### TASK PROMPT
If a line below holds the word "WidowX", count it; then say how many such lines there are and nothing else.

[Start of section]

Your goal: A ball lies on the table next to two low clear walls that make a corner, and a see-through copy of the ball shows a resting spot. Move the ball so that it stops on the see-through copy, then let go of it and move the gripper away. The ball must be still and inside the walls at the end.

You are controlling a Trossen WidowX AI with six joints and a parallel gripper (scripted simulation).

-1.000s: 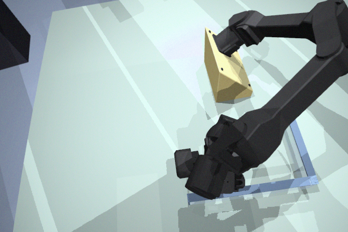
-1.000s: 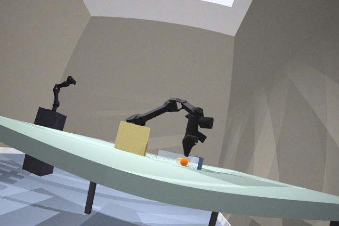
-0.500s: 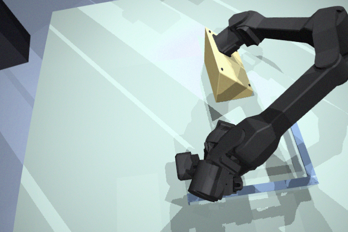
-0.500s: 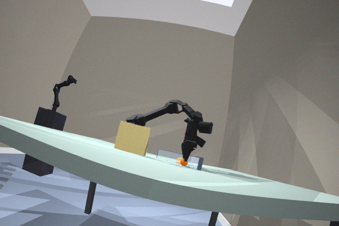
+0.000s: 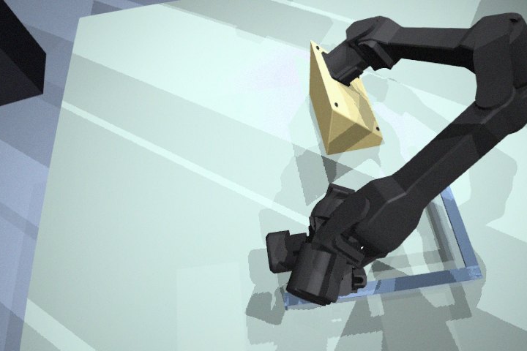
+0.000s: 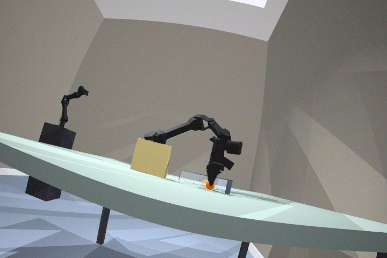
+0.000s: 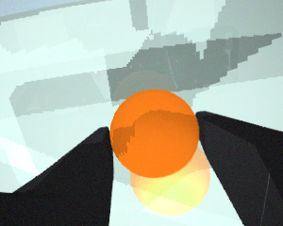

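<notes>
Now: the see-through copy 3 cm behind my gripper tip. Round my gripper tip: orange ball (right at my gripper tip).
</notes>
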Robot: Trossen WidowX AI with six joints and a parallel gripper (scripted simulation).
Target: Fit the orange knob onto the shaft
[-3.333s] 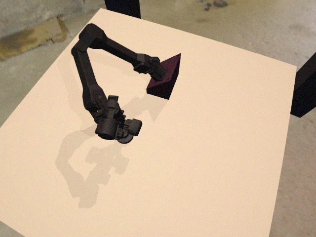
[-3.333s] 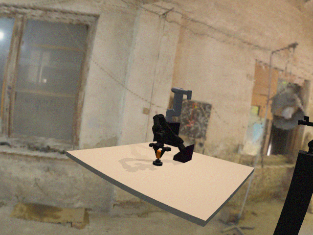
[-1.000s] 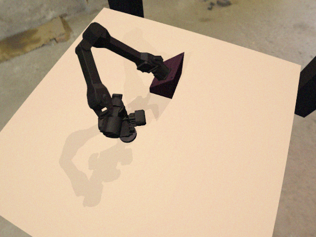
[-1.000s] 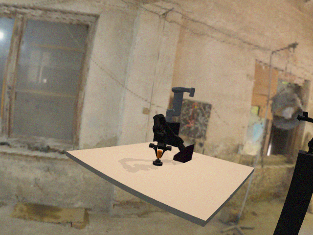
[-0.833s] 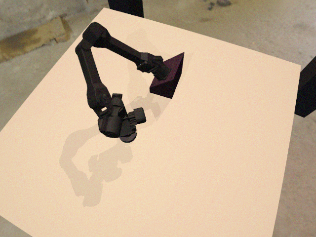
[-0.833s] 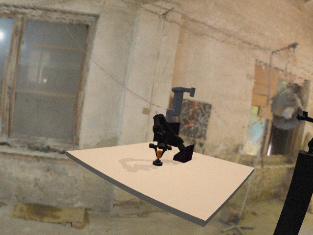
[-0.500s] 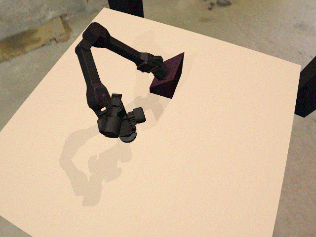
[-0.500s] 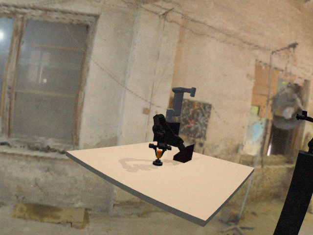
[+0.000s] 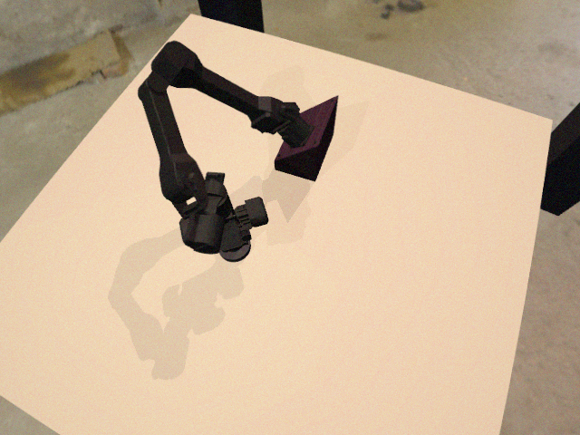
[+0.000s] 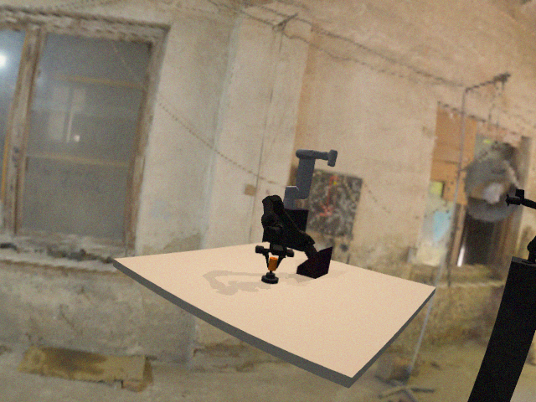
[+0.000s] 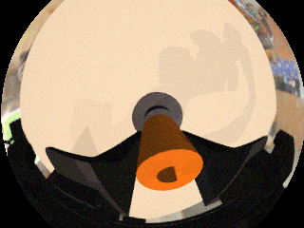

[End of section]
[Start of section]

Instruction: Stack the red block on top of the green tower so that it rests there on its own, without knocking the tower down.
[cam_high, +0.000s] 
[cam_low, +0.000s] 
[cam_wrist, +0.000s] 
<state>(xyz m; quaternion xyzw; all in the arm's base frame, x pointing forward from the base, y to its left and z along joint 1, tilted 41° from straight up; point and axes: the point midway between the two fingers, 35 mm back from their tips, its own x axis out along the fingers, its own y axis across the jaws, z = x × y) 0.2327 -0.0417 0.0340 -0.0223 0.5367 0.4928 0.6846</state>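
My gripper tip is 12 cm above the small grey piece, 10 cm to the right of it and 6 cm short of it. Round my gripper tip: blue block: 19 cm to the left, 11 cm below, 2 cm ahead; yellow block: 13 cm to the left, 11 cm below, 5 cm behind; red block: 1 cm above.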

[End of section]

### SOLUTION TO THE PROBLEM
2